MATERIAL TO PROCESS>
------------------------

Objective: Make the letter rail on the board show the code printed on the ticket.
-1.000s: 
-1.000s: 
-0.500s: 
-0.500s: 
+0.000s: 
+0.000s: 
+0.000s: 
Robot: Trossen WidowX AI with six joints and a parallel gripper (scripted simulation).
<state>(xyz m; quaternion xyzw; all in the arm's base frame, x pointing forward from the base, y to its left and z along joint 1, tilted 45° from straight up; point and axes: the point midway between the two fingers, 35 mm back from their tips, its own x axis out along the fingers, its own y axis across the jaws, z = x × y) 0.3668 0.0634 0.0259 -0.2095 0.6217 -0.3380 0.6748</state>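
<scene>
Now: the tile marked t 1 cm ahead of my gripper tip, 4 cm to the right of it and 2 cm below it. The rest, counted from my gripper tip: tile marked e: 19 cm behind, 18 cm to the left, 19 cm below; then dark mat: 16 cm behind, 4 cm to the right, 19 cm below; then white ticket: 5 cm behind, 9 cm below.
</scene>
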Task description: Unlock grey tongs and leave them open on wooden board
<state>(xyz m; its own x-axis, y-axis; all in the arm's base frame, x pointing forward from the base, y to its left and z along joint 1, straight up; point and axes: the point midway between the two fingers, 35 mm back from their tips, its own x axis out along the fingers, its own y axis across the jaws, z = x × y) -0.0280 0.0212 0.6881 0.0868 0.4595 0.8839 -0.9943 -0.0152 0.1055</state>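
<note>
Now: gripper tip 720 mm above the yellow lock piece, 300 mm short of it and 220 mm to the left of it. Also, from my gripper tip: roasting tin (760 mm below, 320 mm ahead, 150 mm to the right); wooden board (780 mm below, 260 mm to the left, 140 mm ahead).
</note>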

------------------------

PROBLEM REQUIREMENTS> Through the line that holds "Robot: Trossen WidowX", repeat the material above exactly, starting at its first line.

RESPONSE BELOW>
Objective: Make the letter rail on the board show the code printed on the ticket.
-1.000s: 
-1.000s: 
-0.500s: 
-0.500s: 
+0.000s: 
+0.000s: 
+0.000s: 
Robot: Trossen WidowX AI with six joints and a parallel gripper (scripted simulation).

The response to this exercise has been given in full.